### The problem
Word for word, restate every record, though not the pictures.

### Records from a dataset
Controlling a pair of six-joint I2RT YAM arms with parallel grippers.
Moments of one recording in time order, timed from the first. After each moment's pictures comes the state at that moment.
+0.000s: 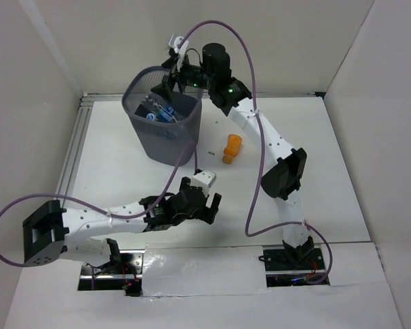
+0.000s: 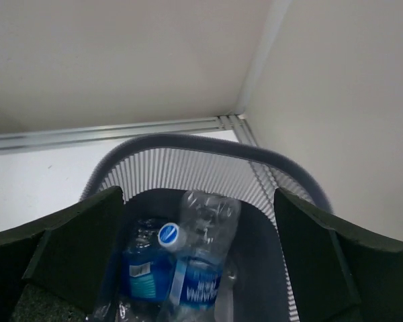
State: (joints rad) left arm -1.17 1.25 0.75 -0.17 -0.38 -0.52; right arm 0.62 2.18 2.44 -0.25 -0.63 -0.25
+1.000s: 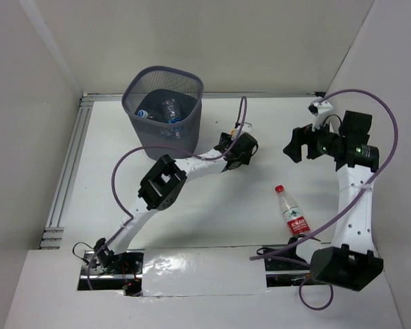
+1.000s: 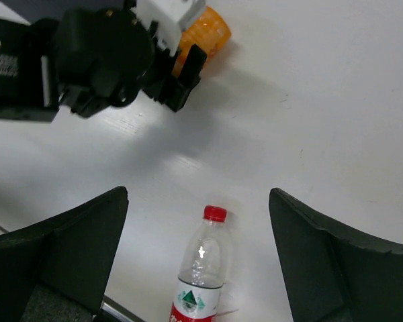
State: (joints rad) left arm -0.88 2.45 1.99 -0.29 -0.57 -0.40; right arm -0.28 1.13 1.29 -0.90 -0.67 -0.41
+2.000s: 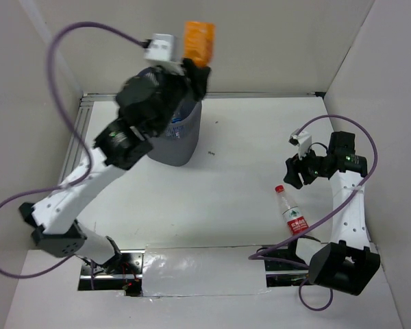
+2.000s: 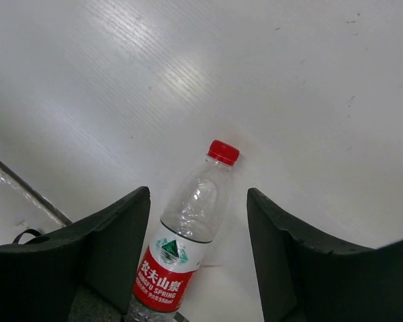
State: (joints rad) left arm -0.87 1.51 1.92 -0.23 -0.44 -0.17; right arm -0.30 1.08 1.06 -1.07 -0.66 -0.83
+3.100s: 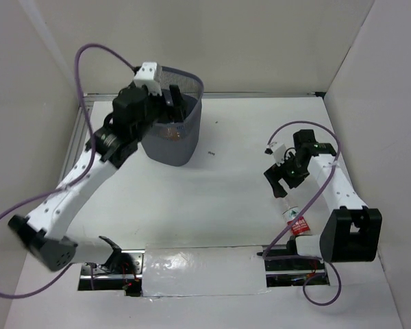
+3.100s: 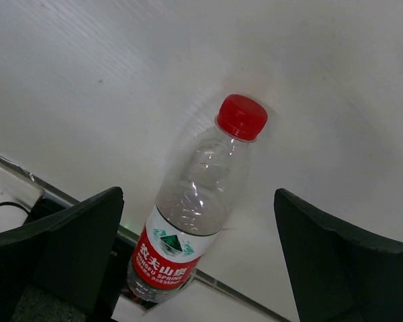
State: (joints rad) left arm -0.53 1.37 1.56 -0.37 -0.24 -0.29; right arm -0.01 1.28 1.01 -1.03 -0.28 -0.68
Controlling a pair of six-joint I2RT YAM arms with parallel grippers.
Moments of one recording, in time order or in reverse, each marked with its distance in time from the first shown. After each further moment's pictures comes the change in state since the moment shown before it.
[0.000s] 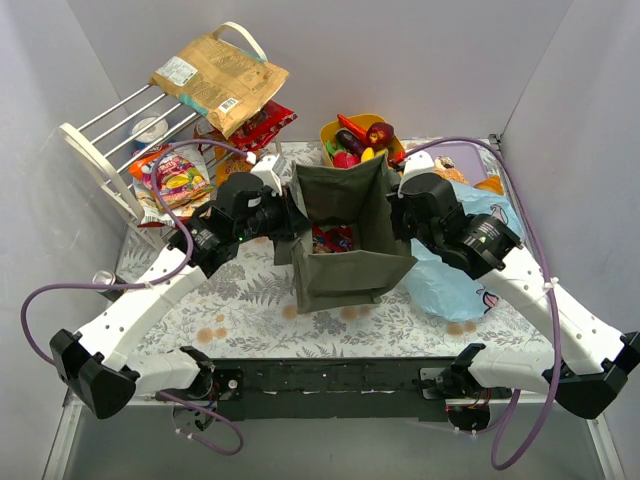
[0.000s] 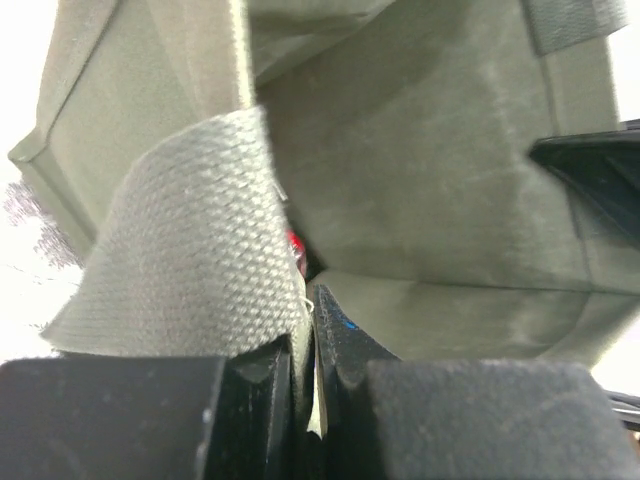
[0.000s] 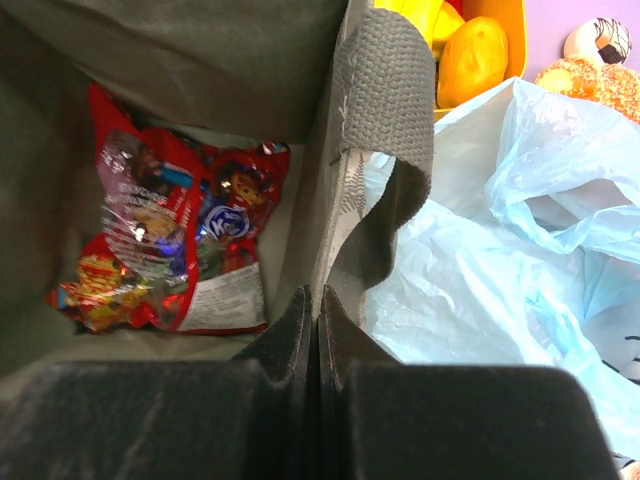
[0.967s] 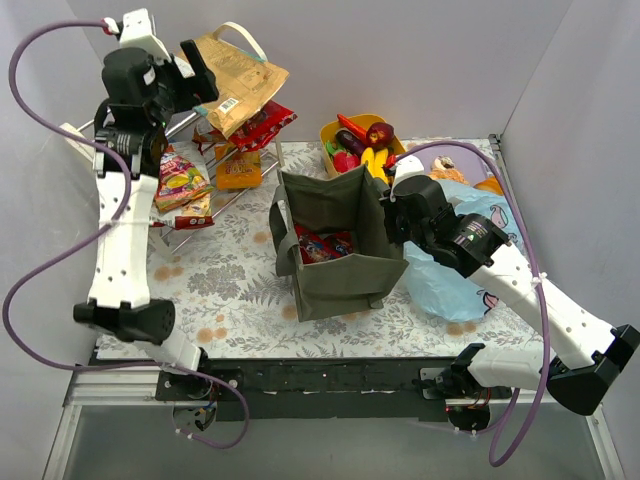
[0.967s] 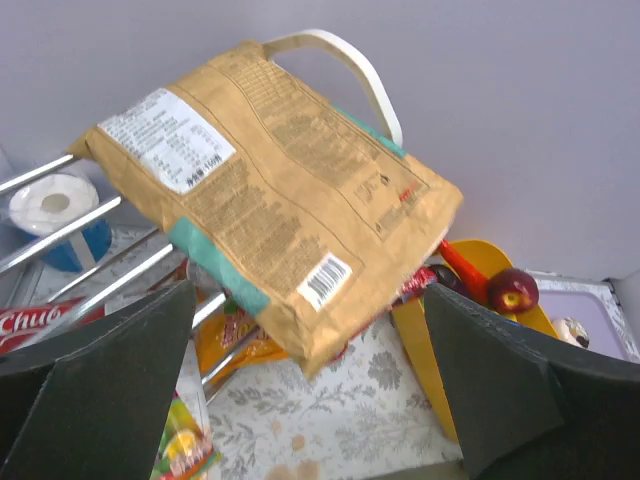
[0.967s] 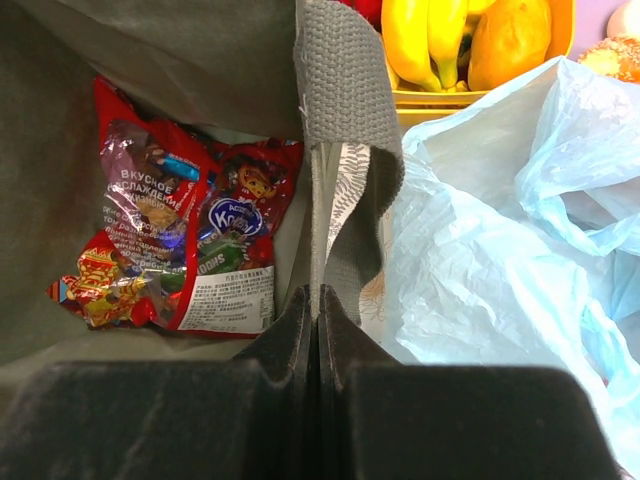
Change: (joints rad) left arm 0.525 0.395 0.953 -0.206 -0.200 0.328; right arm 0.000 0.023 -0.035 0.029 -0.047 0.000
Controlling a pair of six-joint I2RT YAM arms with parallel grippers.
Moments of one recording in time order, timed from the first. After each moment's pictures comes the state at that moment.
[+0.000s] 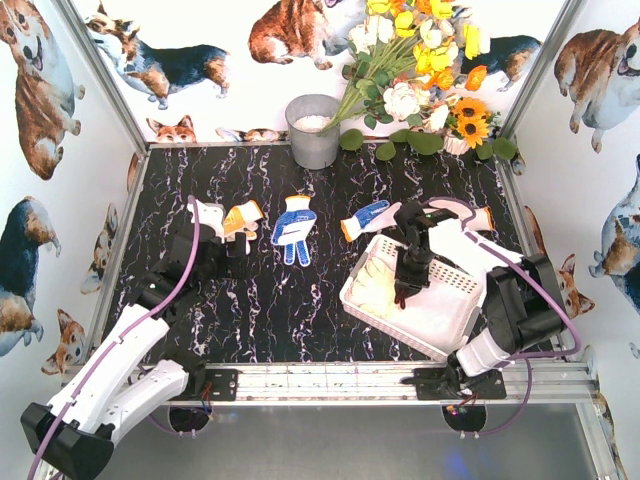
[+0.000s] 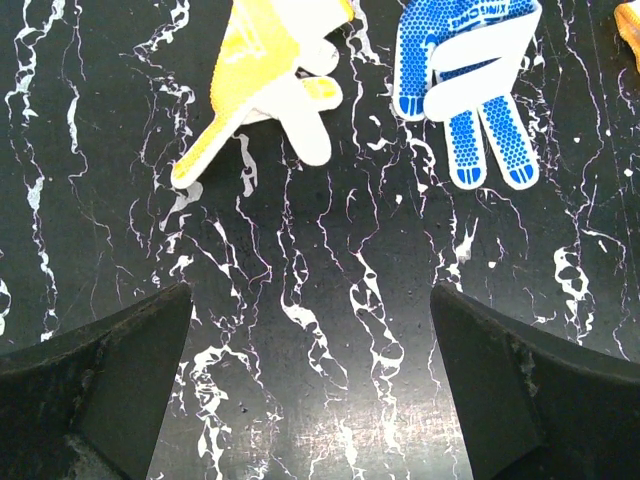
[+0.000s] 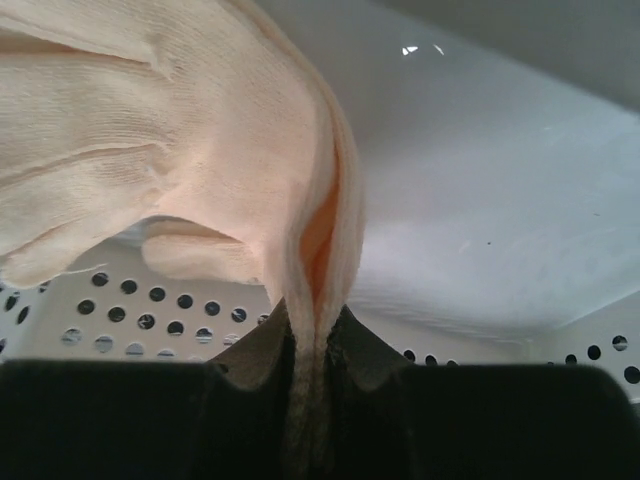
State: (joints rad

### Task answer
Controlling a pair of six-joint I2RT YAM arms with parallel grippers.
Moments of one recording in time order, timed from the first. After each moment's pictures comes the state at that moment.
+0.000s: 
+0.000s: 
State: (joints rad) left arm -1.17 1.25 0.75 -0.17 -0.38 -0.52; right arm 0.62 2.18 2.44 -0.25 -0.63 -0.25
+1.000s: 
+1.000s: 
State: (joints rad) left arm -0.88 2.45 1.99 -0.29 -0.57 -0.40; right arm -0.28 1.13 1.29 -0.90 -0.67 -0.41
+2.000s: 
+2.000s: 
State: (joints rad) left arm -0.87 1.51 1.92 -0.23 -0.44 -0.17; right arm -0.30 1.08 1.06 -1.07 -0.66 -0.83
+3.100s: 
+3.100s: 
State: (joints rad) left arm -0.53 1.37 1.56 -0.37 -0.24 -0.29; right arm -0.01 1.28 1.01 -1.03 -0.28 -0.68
Controlling a pair of six-joint I2RT YAM arms with parallel grippers.
Moments of one recording, in time order or in reverse, each marked with its distance in time from the first shown. After each further moment's pictures comes the change in state since the moment shown before it.
[0.000s] 
[0.000s] 
[0.000s] 
[0.967s] 
[0.967s] 
[0.967s] 
Change: (joints rad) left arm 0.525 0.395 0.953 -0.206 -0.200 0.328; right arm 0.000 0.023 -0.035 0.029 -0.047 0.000
Controlling a pair of six-joint I2RT YAM arms with parallel grippers.
Moments of one recording in time order, timed from the first. After each moment's pictures comes the state at that moment.
[+0.000s] 
[+0.000s] 
[+0.000s] 
State: (joints rad

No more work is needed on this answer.